Discussion in 'Biomechanics, Sports and Foot orthoses' started by Griff, Nov 28, 2010.

  1. Griff

    Griff Moderator

  2. BEN-HUR

    BEN-HUR Well-Known Member

    Are you after the follwing specific article you cited, or just others related to the topic in question?
    I have been interested in this topic of late. Are the following articles of any help?

    - Factors Affecting Running Economy in Trained Distance Runners.

    - The effect of plyometric training on distance running performance.

    - Short-Term Plyometric Training Improves Running Economy in Highly Trained Middle and Long Distance Runners.
  3. blinda

    blinda MVP

  4. Griff

    Griff Moderator

    Cheers Matthew - I'm after that article specifically, but will definitely have a read through the linked articles as well.

    Bel, did I teach you nothing at the Bootcamp - if you pay less than £29.99 there's a risk you may be buying a fake (and then they might not work ;))

    Here's the official site as I know how much you enjoyed wearing mine... http://www.powerbalanceuk.com/
  5. BEN-HUR

    BEN-HUR Well-Known Member

    Excuse my ignorance on the above product - I never knew something like it existed. Is it for real? Not wanting to sound negative but it looks like... dare I say it... a snake oil product. Have I missed something here... I'm curious & :confused: !
  6. Griff

    Griff Moderator


    Rather than snake oil I prefer to call it a placebo band ;)

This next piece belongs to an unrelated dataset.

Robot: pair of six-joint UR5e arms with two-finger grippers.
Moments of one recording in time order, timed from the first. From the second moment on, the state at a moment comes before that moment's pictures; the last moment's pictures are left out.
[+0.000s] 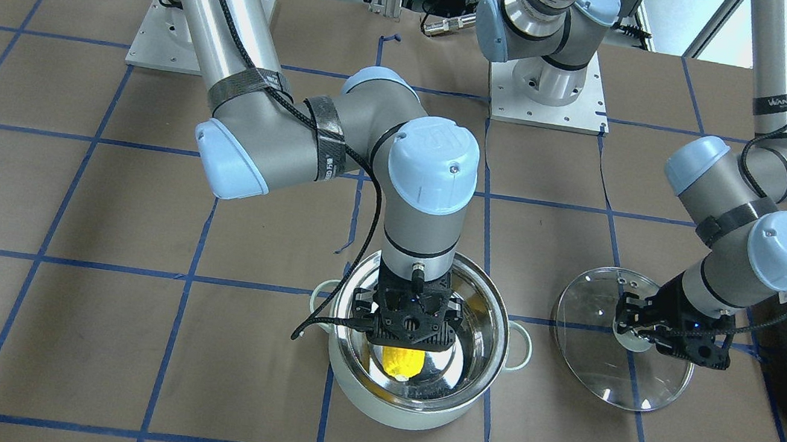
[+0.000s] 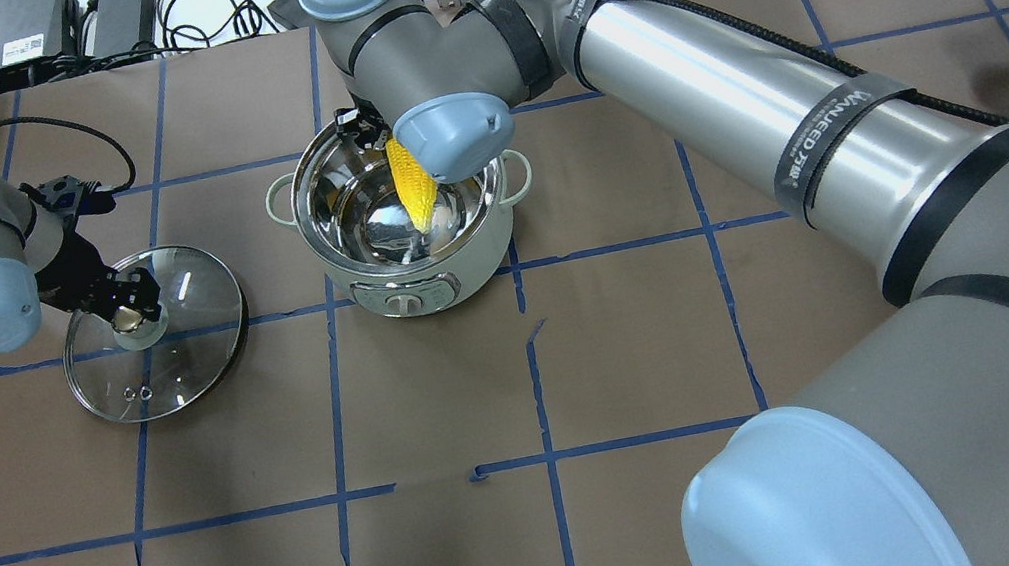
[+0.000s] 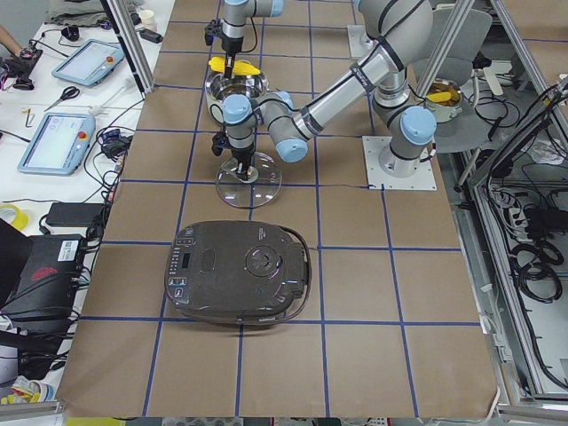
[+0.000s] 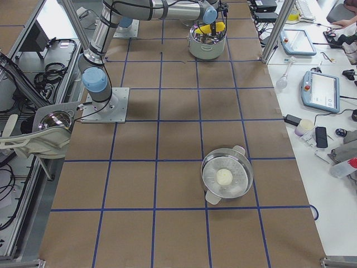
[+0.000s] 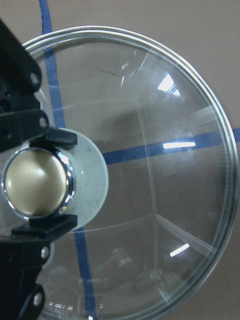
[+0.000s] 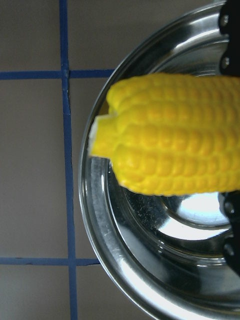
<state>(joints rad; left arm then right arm) -1.18 -1.95 -1.86 -0.91 1.58 0.56 2.03 -0.92 1.22 -2.10 -1.62 0.47</state>
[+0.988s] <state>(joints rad) -1.33 -1.82 -1.63 -1.30 1.58 0.47 1.99 -1.00 1.22 -2.01 -1.63 0.36</state>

    Briefly discussed here from post #17 onwards: http://www.podiatry-arena.com/podiatry-forum/showthread.php?t=29484

    And it is very much for real. Keep your eyes peeled next time you watch Sky Sports News - you'll be surprised how many of them you spot.
  7. CraigT

    CraigT Well-Known Member

  8. Not what your after to the letter, but maybe it helps.

    I can´t get the Morgan paper either.

    Attached Files:

  9. Griff

    Griff Moderator

    Hey Craig,

    I think if we are serious about these for one moment we would all agree the 'science' behind them is flimsy as best, and absent at worst. But as we all know sportsmen and women are among the most superstitious group of individuals we tend to encounter. They tend to subscribe heavily to the lucky charm effect. And there is a little evidence to show this may work: http://www.dailymail.co.uk/news/worldnews/article-1270093/New-research-shows-lucky-charms-DO-work.html

    If we are honest the footballers probably wear them as fashion accessories. I wear mine as I play alot of golf. I don't think there is a single other sport where you need quite such a mental game to compliment the physical game you are playing. Whatever works for ya I say...
  10. CraigT

    CraigT Well-Known Member

    I was only have a stir Ian...:D

    Question- Do you still get a placebo effect when you know it is a placebo?;)

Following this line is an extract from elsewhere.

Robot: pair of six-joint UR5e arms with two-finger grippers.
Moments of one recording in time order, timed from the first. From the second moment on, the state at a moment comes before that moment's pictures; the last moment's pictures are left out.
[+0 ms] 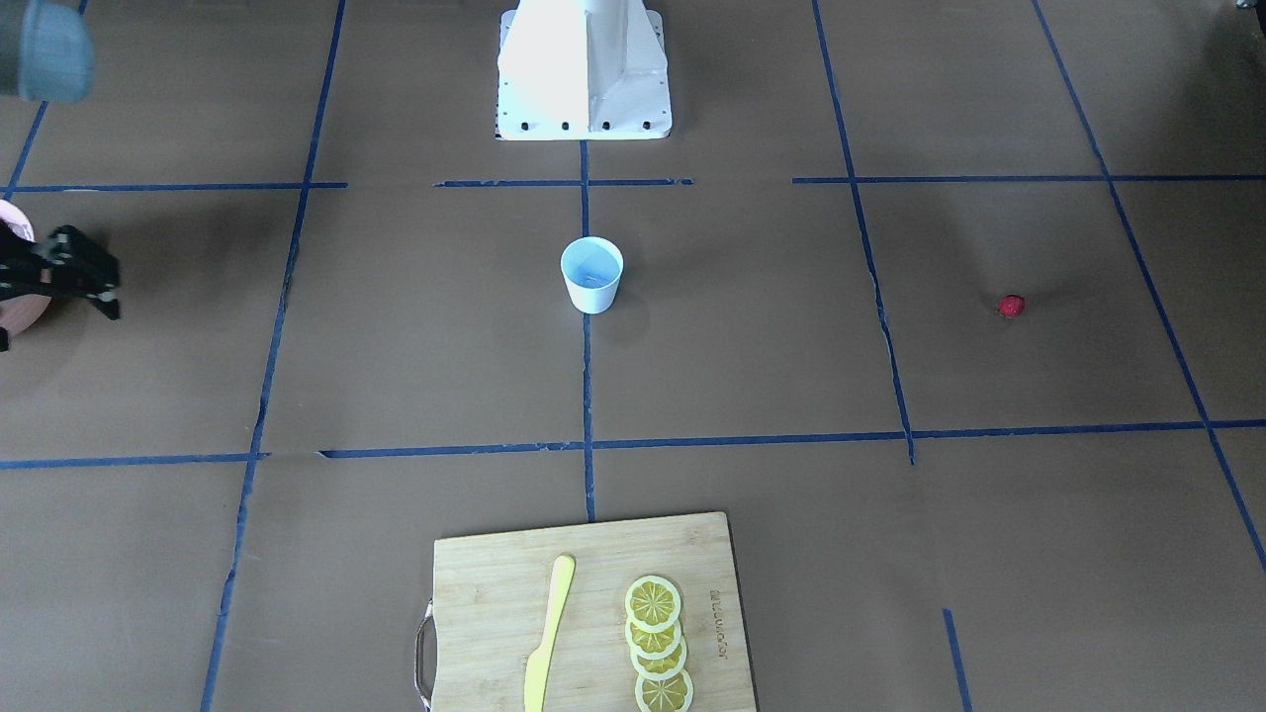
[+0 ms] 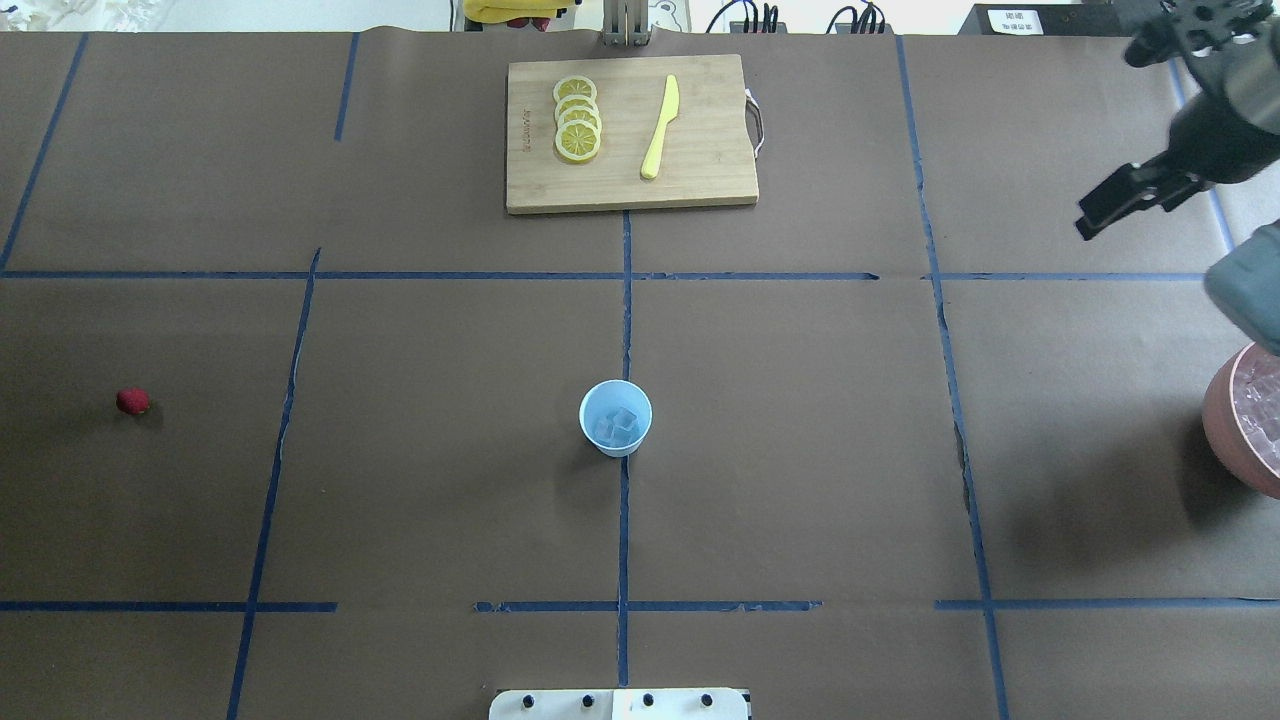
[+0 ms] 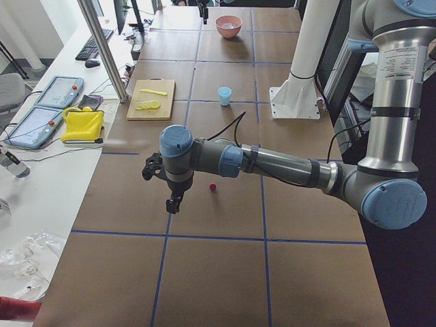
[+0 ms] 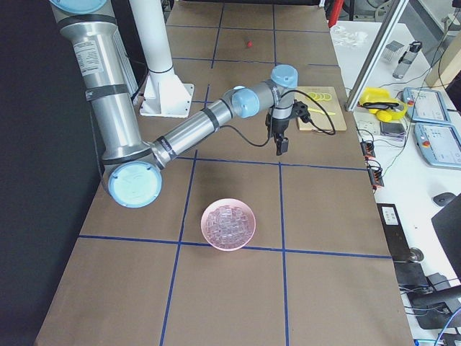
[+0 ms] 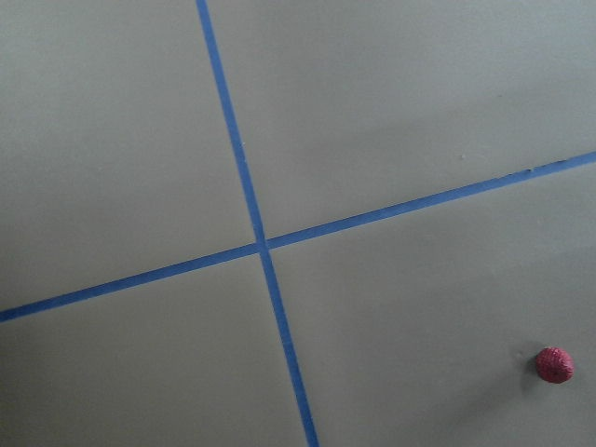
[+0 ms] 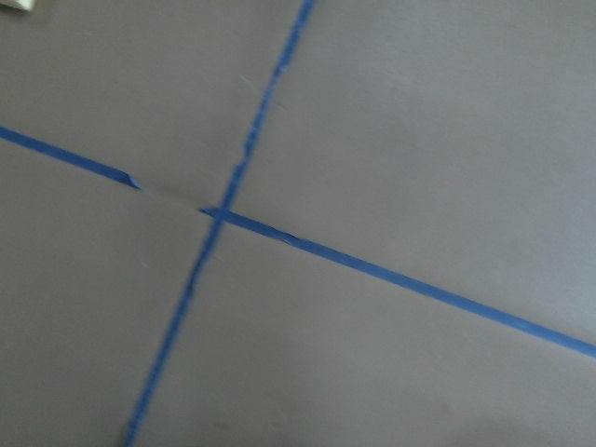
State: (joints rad) left arm -1.52 -1.58 -1.76 -1.56 -2.37 0.13; right arm 1.23 -1.39 1.92 -1.74 2.26 0.12
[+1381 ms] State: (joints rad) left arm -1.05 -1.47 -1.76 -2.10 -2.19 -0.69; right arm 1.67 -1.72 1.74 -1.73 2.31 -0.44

    I agree the athletes are often superstitious, but in this case there is a portion of them that are paid a lot of cash to wear them too... I'd wear my underpants on the outside if you paid me that sort of coin.
  11. Griff

    Griff Moderator

    Thats ok buddy I'm used to it - I had Spooner and Bel giving me grief for a whole weekend about it :eek:

    I'm quite concious of the huge contradiction I am - trying to live my life by the evidence based mantra and then wearing a bit of blue plastic around my wrist because I think it'll help me take the money off my playing partners on a Wednesday morning! Your question is one I have pondered - why do I wear this band if i know it's effects are only placebo at best? And yet... I persist in doing so. I can only assume that like most I seek comfort in the feeling that I may on some level at least be in control of my own luck.

    I did e-mail Powerbalance about sponsoring me to wear mine, but they haven't replied yet. It seems a Podiatrist who plays off 17 may not have quite the same marketing prowress as Ian Poulter. Who knew...
  12. Griff

    Griff Moderator

  13. NewsBot

    NewsBot The Admin that posts the news.

    Running stride peak forces inversely determine running economy in elite runners.
    Støren Ø, Helgerud J, Hoff J.
    J Strength Cond Res. 2011 Jan;25(1):117-23.
  14. Were the sum of the vertical and horizontal forces normalised for body weight? They also found inverse correlation with height and body fat, if you are taller and fatter you are going to have higher impact forces.